Marketing

BBC Article said:
On top of that, Germans do not actually earn very much compared to those in other European countries - less than in France and Spain and about two-thirds what a comparable British worker has.
Wuh? This can't possibly be true.
 
Advertising as a means of providing perfect market information within the context of the perfect market idea could be considered not just useful, but essential. But the market doesn't function that way and as a result can often (but not always) be annoying at best and deceptive and a barrier to competition at worse.
 
It says they don't earn as much - that should be fairly easy to substantiate... (and shouldn't have anything to do with home ownership rates)
 
Isn't rented accommodation generally more expensive than mortgaged accommodation? If that was the main difference, it would suggest, if anything, that British wages should be lower than German wages rather than the other way around.
 
It says they don't earn as much - that should be fairly easy to substantiate... (and shouldn't have anything to do with home ownership rates)

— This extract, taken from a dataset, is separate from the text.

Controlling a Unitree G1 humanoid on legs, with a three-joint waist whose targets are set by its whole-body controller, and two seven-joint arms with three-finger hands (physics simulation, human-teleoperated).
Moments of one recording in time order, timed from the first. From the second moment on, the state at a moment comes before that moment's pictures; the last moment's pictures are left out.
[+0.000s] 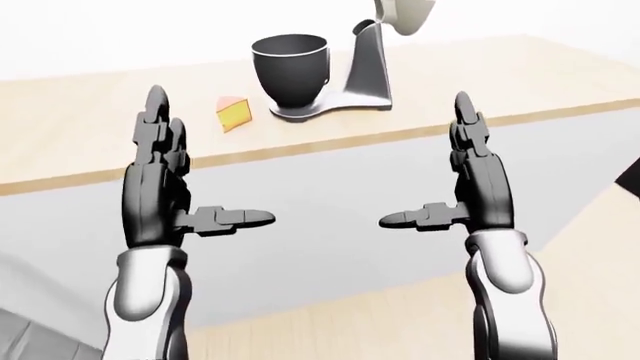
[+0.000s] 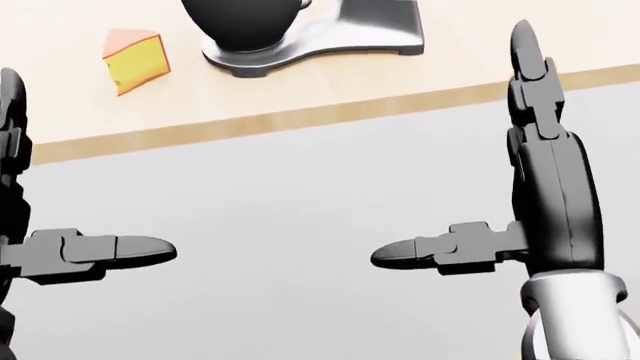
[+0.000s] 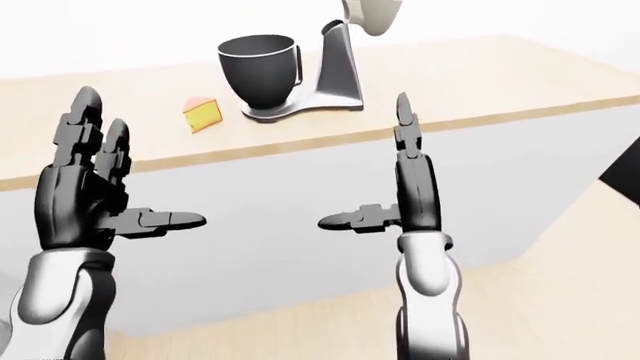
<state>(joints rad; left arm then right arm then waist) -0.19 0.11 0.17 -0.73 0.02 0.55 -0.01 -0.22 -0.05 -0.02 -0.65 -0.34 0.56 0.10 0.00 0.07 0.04</state>
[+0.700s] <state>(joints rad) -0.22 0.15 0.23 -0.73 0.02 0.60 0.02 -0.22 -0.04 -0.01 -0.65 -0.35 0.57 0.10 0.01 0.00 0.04</state>
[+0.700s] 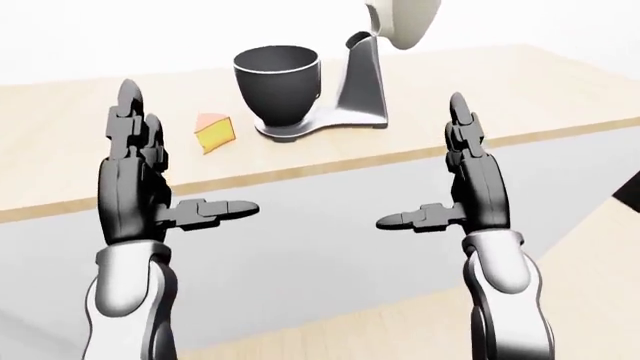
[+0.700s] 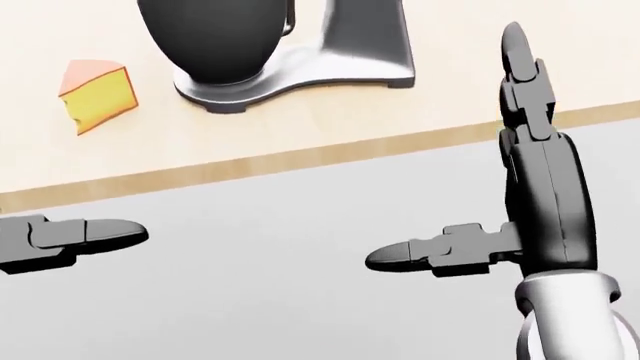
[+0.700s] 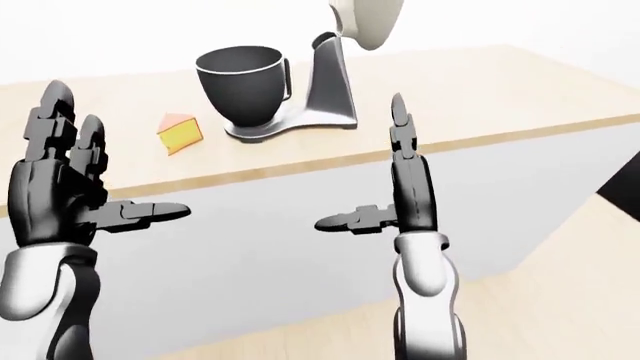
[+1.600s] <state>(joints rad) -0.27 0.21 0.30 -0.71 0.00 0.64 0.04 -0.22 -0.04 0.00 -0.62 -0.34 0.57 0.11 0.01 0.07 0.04</state>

I was suggesting that without a house to buy, lower wages go further and have suffered less inflation than other nations have?
 
Could you not tell me about the holocaust without implying that it would be beneficial?
Most would treat information about the systematic killing of Jews, homosexuals, etc. differently than you would my informing you of a new product; the context in which people receive information itself changes how they react to that information.

But you've already considered this as a possibility:

Maybe in the context of selling a product it would be impossible to inform someone of it without trying to persuade them to buy it ...
(Edit.)
... I just think its weird that so many people readily accept such deceptive practices as "normal" or "ok." I think we ought to get pissed off at people who do such things.
Can you tell me what these deceptive practices are? For example, if I design a video game box to show graphics that aren't in-game, is this a deceptive practice?
 
That's disposable income... Not average wage (despite the title of the article). This other link has Germany well ahead of the UK and Spain, and pretty much on par with France. https://en.wikipedia.org/wiki/List_of_countries_in_Europe_by_monthly_average_wage

EDIT: There is "gross wage" in there actually, and Germany has a higher average wage than both France and Spain...
Borachio's list is PPP.
And thus it justifies the BBC's claim since apparently "disposable income (PPP)" is what they meant (ignoring whether it's a good idea to pick this metric in this case, or ever).
 
Disposable income certainly isn't the same as wages... If they meant disposable income they should have said disposable income, instead of saying that Germans earn 2/3rds of what a Brit earns. And even then, it's 72% -- closer to 3/4 than 2/3.

The BBC article is just plain wrong.
 
Disposable income certainly isn't the same as wages... If they meant disposable income they should have said disposable income, instead of saying that Germans earn 2/3rds of what a Brit earns. And even then, it's 72% -- closer to 3/4 than 2/3.
It's an article about a dude extrapolating stuff from a dinner expierience. I would hazard the guess that they prioritized accessability over semantic precision.
 
Well it's not even semantic precision - he's literally saying that Germans earn less than the French, Spanish, and British, when this clearly isn't true... It's not poetic license, it's just a lie.
 
it's just a lie.
Well, coveying false information wasn't exactly the intention here.
Plus, i knew what they were trying to say.
Doesn't that conflict to some degree with characterising the statement as a "lie"?

I'm pretty confident the BBC can plead Hanlon's razor here.
wikipedia said:
To lie is to deliver a false statement to another person which the speaking person knows is not the whole truth, intentionally.
 
:lol: Now who's prioritising semantic precision :p

All they had to say was "after taxes" or something at the start of the sentence. Not hard is it? Would that make an article about German dinner parties any less accessible? Germans do, in fact, earn more than the French or Spanish, and probably more than the British, too.
 
It's pretty much a meaningless metric however you measure it.

It tells us nothing about the purchasing power of each average citizen. Which might have some bearing on somebody's quality of life. Or, it might not.
 
Oh. Shows how much I know, then.

Looks like the BBC has made an error. And not for the first or last time.
 
I get a lot of my income from online sportswriting. Just about every media outlet, print or otherwise, is supported primary from advertising. When my readers use adblock, it takes revenue away from my website, which means they can't pay me as much for what I write.

We charge people per ad view, not per ad click.

Please tell me how I can get adblock!:lol: :lol:

Seriously, I was willing to pay for Pandora on my Kindle just to get rid of the damn commercials. If you were from that state up north, you might be sufficiently cunning and diobolical to concoct a shrewd scheme to have your readers pay you not to include the ads. You'd make millions!